What you have to do: Produce a word-for-word copy of the line that contains "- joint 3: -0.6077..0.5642" and each line after it through the end of the material, omitting pictures and all other lines.

▬▬▬▬▬▬▬▬▬▬

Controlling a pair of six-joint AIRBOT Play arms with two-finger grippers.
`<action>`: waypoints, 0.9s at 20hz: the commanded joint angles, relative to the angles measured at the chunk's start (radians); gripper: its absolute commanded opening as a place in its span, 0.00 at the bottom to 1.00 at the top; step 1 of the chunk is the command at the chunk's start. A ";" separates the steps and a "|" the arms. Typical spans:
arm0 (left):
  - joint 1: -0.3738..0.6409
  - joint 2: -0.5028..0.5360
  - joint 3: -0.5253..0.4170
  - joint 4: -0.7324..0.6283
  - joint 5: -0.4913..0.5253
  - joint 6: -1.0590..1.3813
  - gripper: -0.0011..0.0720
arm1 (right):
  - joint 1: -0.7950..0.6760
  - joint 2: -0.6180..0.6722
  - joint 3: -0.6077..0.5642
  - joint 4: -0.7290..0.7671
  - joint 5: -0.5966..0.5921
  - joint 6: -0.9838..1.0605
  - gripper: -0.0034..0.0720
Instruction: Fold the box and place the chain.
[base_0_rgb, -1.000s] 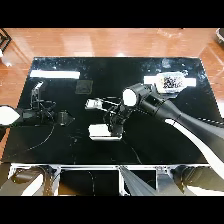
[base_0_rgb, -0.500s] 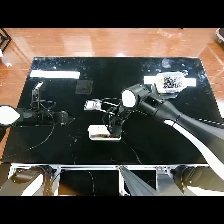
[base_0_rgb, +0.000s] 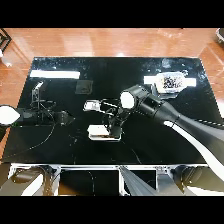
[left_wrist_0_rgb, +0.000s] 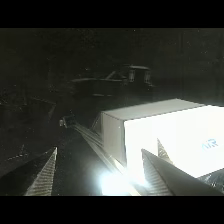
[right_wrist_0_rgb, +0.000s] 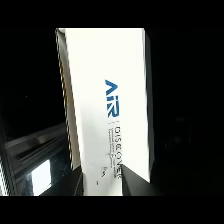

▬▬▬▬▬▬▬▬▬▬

Answer to the problem:
  - joint 3: -0.6077..0.5642
  - joint 4: -0.7290..0.7671
  - joint 5: -0.5966..0.5921
  - joint 6: -0.9838..1.0605
  - gripper: -0.0034..0.0720
Instruction: Fold the box and place the chain.
[base_0_rgb, -1.000s] 
[base_0_rgb, -0.500s] 
[base_0_rgb, +0.000s] 
[left_wrist_0_rgb, +0.000s] 
[right_wrist_0_rgb, +0.000s] 

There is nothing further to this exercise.